Of course, these connections would be virtually meaningless without emotional investment from viewers, but this cast—especially its two leads—proves themselves more than capable of capturing the emotional nuances of each scene and moment. It’s no surprise that Chernin, who was the understudy for Ben Platt during the Broadway run, can sing Brown’s score with great power. But what I found most impressive about his portrayal was Leo’s clear emotional arc over the length of the musical. Initially a dour and humorless businessman at odds with his surroundings, Leo transforms under Chernin’s care into an emotionally vulnerable young man who finds meaning even in his smallest successes. One of the show’s many highlights comes during “This Is Not Over Yet,” the second act showstopper when Leo receives good news about his appeal. Because the news comes in the middle of the night, Leo must temper his excitement, and it’s both impressive and moving to watch Chernin barely conceal his excitement under the watchful gaze of the prison warden.
He finds a worthy partner in Suskauer, as well.
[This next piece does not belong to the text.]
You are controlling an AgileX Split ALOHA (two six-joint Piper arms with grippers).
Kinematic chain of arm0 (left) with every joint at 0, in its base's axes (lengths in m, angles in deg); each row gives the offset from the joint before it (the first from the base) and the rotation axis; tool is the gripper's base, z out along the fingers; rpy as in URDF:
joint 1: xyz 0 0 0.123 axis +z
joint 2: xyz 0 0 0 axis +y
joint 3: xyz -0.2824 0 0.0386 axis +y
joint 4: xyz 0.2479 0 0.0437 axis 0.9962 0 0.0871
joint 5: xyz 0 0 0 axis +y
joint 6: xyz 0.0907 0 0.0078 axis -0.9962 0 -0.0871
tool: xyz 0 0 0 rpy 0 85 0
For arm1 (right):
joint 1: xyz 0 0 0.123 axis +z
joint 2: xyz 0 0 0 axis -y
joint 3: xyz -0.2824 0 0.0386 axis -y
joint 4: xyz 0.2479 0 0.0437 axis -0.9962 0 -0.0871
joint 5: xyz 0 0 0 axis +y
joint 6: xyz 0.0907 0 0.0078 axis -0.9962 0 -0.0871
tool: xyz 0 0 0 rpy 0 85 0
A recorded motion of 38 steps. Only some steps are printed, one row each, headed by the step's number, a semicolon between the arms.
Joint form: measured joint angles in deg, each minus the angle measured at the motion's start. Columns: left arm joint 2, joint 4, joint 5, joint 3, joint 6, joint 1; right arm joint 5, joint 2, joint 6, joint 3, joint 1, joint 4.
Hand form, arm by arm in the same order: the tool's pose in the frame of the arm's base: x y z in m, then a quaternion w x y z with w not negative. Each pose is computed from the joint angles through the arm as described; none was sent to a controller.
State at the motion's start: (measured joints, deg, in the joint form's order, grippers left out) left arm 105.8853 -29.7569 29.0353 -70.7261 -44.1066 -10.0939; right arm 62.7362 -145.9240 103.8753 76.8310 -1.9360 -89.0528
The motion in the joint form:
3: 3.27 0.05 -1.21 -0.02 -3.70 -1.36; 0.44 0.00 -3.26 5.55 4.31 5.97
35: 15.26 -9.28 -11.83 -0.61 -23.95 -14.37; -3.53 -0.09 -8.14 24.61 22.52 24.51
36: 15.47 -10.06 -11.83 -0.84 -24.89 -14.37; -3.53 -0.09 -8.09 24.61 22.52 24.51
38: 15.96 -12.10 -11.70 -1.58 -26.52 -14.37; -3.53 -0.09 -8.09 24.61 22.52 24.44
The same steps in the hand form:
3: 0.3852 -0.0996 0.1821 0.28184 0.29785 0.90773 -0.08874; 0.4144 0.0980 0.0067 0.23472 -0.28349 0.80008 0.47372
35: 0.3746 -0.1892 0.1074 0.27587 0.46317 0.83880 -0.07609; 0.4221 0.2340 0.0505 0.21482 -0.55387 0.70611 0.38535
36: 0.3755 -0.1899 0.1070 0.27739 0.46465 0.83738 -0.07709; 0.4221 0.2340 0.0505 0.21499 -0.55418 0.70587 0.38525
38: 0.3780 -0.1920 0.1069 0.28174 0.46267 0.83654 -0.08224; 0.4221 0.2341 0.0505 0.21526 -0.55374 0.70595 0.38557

The musical suggests that Lucille’s marriage to Leo was an arranged union of convenience, and Suskauer excellently portrays the feelings of disillusionment and loneliness that no doubt plagued many women of the time. But much like Chernin, Suskauer allows her body language and voice to grow in power as Lucille fights for her husband’s freedom and finds her own voice amidst the cacophony of men wrangling for the political and cultural spotlight. Her and Chernin’s final duet “All the Wasted Time,” which reflects on the couple’s renewed love for one another, marks a well-deserved moment of emotional catharsis for the audience after having watched the characters talk around their feelings for years.
On the subject of vocals and music, Brown’s score for PARADE is arguably his most complex, juxtaposing and blending contemporary genres like ragtime and blues with traditional religious hymns and Civil War marching tunes, sometimes even in the same song. Yet conductor and music director Charlie Alterman navigates this complexity with impressive precision, commanding a powerful orchestra of local and traveling musicians who literally and figuratively never miss a beat.
One of the few quibbles I have long held about PARADE is that Uhry’s script goes out of its way to present many of the Southern characters as irredeemably, almost cartoonishly evil. And while the original book remains intact, this production’s ensemble does an admirable job of making the psychology of the Atlanta community more understandable without excusing its behavior. The standouts in this endeavor include Griffin Binnicker as Tom Watson, the newspaperman whose crackpot evangelism gives PARADE much as its sinister edge; Jack Roden as Frankie Epps, a teenager who is radicalized by Mary’s murder and gradually becomes just as bloodthirsty as the adults around him; Jenny Hickman as Mary’s grieving mother; and Ramone Nelson as Jim Conley, the janitor whose playfulness and stunning blues riffs serve as a kind of protest against the treatment of Black Americans during this period.
Ultimately, though, the entire cast forms an incredibly in-sync ensemble committed to telling a beautiful story that, unfortunately, remains relevant over a century later. As Arden reminds us at the end of the show, the fight for justice—both for Leo Frank and so many others—remains ongoing.